■ WHAT THE EXERCISE ASKS ■
Only the images are to be dropped; the records themselves must be repeated exactly.

Saved data entries:
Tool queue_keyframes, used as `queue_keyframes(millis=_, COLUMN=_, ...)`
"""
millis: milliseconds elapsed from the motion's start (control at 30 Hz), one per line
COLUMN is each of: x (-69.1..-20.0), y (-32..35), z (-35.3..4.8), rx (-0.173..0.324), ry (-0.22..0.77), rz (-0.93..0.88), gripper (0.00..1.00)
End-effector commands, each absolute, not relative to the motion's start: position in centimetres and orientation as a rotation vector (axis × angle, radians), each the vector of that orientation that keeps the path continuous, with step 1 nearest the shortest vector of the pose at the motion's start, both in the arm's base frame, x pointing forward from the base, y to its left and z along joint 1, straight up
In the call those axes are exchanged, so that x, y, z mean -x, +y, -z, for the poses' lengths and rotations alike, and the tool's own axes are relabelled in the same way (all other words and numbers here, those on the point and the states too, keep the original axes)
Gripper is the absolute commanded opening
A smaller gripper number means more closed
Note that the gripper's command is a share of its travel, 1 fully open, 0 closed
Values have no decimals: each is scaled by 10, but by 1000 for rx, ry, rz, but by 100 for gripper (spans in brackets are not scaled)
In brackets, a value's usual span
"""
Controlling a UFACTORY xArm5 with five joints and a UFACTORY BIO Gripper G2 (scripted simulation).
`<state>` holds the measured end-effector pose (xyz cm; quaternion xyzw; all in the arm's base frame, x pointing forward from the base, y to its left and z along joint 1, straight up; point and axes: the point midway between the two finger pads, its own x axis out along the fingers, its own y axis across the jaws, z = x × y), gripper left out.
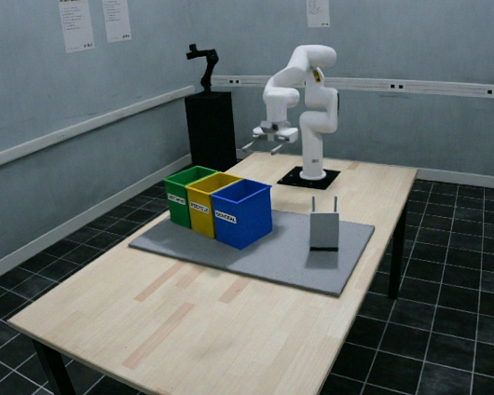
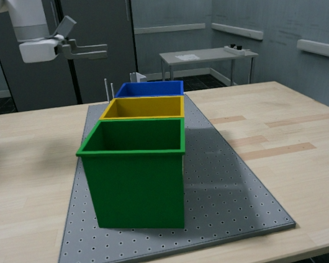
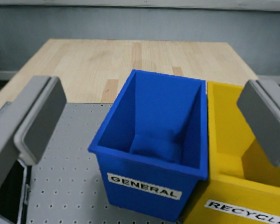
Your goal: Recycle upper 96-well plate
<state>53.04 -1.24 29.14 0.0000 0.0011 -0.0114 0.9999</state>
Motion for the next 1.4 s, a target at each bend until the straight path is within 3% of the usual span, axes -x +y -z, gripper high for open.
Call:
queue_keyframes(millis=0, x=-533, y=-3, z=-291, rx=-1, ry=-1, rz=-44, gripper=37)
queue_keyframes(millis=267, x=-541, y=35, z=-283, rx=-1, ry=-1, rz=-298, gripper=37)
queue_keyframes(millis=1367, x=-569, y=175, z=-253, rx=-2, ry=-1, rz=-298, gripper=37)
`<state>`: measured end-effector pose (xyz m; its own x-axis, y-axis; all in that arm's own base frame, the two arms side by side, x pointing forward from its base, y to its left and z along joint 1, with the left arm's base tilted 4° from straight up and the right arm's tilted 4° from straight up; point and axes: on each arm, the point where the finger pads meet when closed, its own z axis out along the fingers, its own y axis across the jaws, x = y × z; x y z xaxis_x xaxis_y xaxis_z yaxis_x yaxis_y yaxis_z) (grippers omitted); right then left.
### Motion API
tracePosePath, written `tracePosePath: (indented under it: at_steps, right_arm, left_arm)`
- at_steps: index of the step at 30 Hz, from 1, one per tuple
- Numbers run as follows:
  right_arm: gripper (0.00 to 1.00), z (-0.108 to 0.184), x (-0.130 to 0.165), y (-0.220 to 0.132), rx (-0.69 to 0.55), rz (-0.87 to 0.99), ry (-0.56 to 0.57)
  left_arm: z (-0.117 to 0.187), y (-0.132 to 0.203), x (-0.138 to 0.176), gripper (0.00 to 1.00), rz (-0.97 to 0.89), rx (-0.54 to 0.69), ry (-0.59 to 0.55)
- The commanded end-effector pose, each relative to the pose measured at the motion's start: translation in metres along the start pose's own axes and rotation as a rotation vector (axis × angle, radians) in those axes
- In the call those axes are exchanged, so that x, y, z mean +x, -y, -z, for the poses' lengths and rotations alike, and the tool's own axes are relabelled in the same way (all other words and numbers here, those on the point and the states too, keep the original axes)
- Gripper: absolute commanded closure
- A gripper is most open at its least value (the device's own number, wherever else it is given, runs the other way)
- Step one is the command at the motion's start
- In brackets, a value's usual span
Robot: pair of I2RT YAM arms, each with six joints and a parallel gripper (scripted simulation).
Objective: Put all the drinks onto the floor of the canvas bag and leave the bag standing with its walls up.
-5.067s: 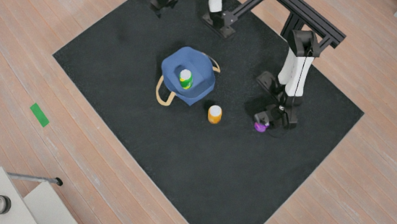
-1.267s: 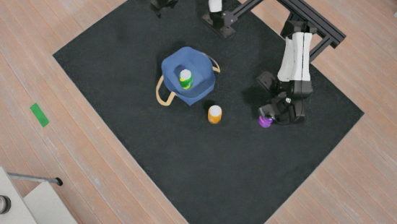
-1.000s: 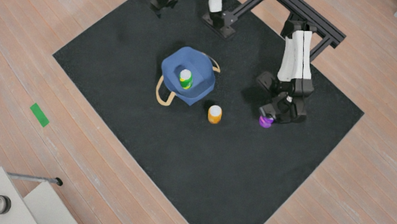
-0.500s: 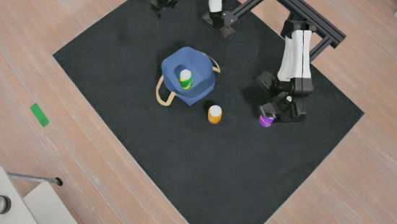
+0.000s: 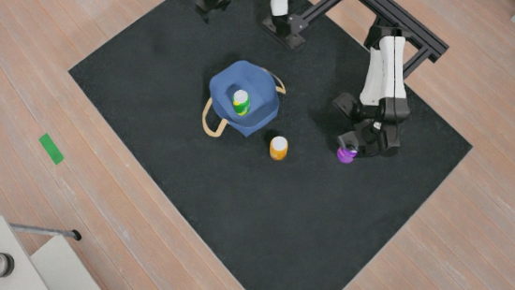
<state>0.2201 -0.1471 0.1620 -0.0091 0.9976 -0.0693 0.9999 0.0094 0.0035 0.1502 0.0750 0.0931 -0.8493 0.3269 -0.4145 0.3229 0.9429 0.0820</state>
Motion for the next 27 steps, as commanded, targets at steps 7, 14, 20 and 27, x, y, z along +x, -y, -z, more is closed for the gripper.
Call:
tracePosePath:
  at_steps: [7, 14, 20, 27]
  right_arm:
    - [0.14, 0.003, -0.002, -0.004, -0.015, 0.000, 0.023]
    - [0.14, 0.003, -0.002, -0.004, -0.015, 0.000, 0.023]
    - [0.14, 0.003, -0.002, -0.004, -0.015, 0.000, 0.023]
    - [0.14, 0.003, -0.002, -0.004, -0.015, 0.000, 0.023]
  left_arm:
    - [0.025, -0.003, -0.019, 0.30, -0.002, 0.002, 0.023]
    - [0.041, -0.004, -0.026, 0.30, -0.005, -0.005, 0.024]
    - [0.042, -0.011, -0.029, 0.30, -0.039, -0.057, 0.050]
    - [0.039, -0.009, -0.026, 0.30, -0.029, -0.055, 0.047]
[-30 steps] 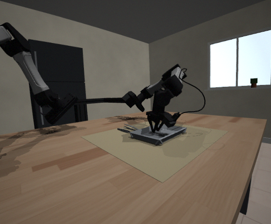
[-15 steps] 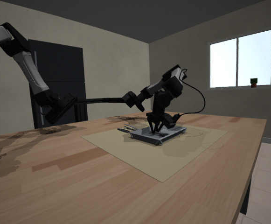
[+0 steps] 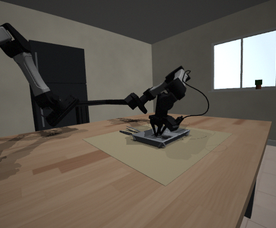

■ ANSWER BOX ■
Tool queue_keyframes, used as `queue_keyframes(millis=_, COLUMN=_, ...)`
"""
millis: milliseconds elapsed from the motion's start (control at 30 Hz), one per line
COLUMN is each of: x (-69.1..-20.0), y (-32..35), z (-35.3..4.8), rx (-0.173..0.324), ry (-0.22..0.77), rz (-0.93..0.88), gripper (0.00..1.00)
End-effector commands, each absolute, not relative to the motion's start: position in centimetres and orientation as a rotation vector (axis × angle, radians), each the vector of that orientation that keeps the path continuous, with step 1 nearest the shortest vector of the pose at the motion's start, both in the arm's base frame, x pointing forward from the base, y to its left and z along joint 1, straight up
In the call those axes are exchanged, so that x, y, z mean -x, +y, -z, for the poses' lengths and rotations alike, and the tool's own axes are relabelled in the same way (all other words and numbers here, those on the point and the states too, keep the original axes)
Gripper is the absolute commanded opening
A smaller gripper number means more closed
Note that the gripper's command is a share of its travel, 1 fully open, 0 closed
Values have no decimals: each is scaled by 10, but by 1000 for rx, ry, rz, but by 100 for gripper (spans in brackets are not scaled)
In brackets, a value's usual span
"""
Controlling a UFACTORY xArm5 with five joints and a UFACTORY BIO Gripper G2 (scripted simulation).
`<state>` holds the measured end-effector pose (xyz cm; quaternion xyzw; all in the arm's base frame, x pointing forward from the base, y to its left and z along joint 1, straight up; point and axes: the point midway between the two finger pads, its own x axis out along the fingers, its own y axis across the jaws, z = x × y), gripper left out.
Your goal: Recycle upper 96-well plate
<state>53.04 -1.24 29.14 0.0000 0.0011 -0.0114 0.9999</state>
Motion for the next 1.4 s, a target at each bend until the straight path is within 3% of the usual span, axes -x +y -z, gripper high for open.
Call:
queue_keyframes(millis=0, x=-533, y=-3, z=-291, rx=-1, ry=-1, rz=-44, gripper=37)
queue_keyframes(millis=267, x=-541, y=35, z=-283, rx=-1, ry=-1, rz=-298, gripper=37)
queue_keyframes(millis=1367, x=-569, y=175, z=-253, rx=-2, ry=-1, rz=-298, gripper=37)
`<state>`: measured end-effector pose (xyz m; its own x-axis, y-axis; all in that arm's own base frame, the two arms side by side, x pointing forward from its base, y to its left and z along joint 1, with the left arm's base tilted 4° from straight up and the right arm's tilted 4° from straight up; point and axes: on each arm, the point where the finger pads meet when closed, its own z axis out along the fingers, its own y axis across the jaws, x = y × z; x y z xaxis_x xaxis_y xaxis_z yaxis_x yaxis_y yaxis_z) (grippers omitted); right then left.
### Motion API
tracePosePath, written `tracePosePath: (indented under it: at_steps, right_arm, left_arm)`
- at_steps: index of the step at 30 Hz, from 1, one per tuple
- Numbers run as follows:
  right_arm: gripper (0.00 to 1.00), z (-0.108 to 0.184), x (-0.130 to 0.165), y (-0.220 to 0.132), rx (-0.69 to 0.55), rz (-0.87 to 0.99), ry (-0.56 to 0.57)
  left_arm: z (-0.117 to 0.187), y (-0.132 to 0.203), x (-0.138 to 0.176), gripper (0.00 to 1.00), rz (-0.97 to 0.89), rx (-0.54 to 0.69), ry (-0.59 to 0.55)
- The commanded end-effector pose, each relative to the pose measured at the motion's start: translation in metres along the start pose's own axes and rotation as a rotation vector (axis × angle, radians) in those axes
- In the call those axes are exchanged, so that x, y, z mean +x, -y, -z, for the poses' lengths and rotations alike, and the tool's own axes are relabelled in the same way (all other words and numbers here, those on the point and the states too, keep the original axes)
- Gripper: absolute commanded closure
- A gripper is most open at its least value (the device's own number, wherever else it is given, runs the other way)
- Step one is the command at the motion's start
- In brackets, a value's usual span
Robot: pair of I2RT YAM arms, each with six joints and a parallel gripper (scripted simulation).
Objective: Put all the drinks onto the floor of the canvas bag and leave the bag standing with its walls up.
-5.067s: 
-1.267s: 
-1.000s: 
-0.500s: 
+0.000s: 
<state>0.2201 -0.1471 0.1620 -0.0091 0.9976 -0.0693 0.9999 0.0094 0.0035 0.1502 0.0750 0.0931 -0.8493 0.3269 -0.4145 0.3229 0.9429 0.0820</state>
Motion for the next 27 steps, as commanded, targets at steps 7, 14, 20 and 27, x, y, z along +x, -y, -z, more is closed for the gripper.
Call:
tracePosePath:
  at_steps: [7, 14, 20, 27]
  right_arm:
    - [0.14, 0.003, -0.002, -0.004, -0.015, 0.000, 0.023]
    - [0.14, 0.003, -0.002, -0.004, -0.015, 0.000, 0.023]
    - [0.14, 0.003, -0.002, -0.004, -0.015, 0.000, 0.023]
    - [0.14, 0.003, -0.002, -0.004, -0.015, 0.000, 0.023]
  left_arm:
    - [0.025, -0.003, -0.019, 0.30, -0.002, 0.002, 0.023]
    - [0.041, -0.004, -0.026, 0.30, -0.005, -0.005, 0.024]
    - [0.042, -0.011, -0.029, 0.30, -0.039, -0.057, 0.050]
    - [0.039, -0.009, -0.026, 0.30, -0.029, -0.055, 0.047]
[-30 steps] 
[-15 steps] 
[+0 steps] 

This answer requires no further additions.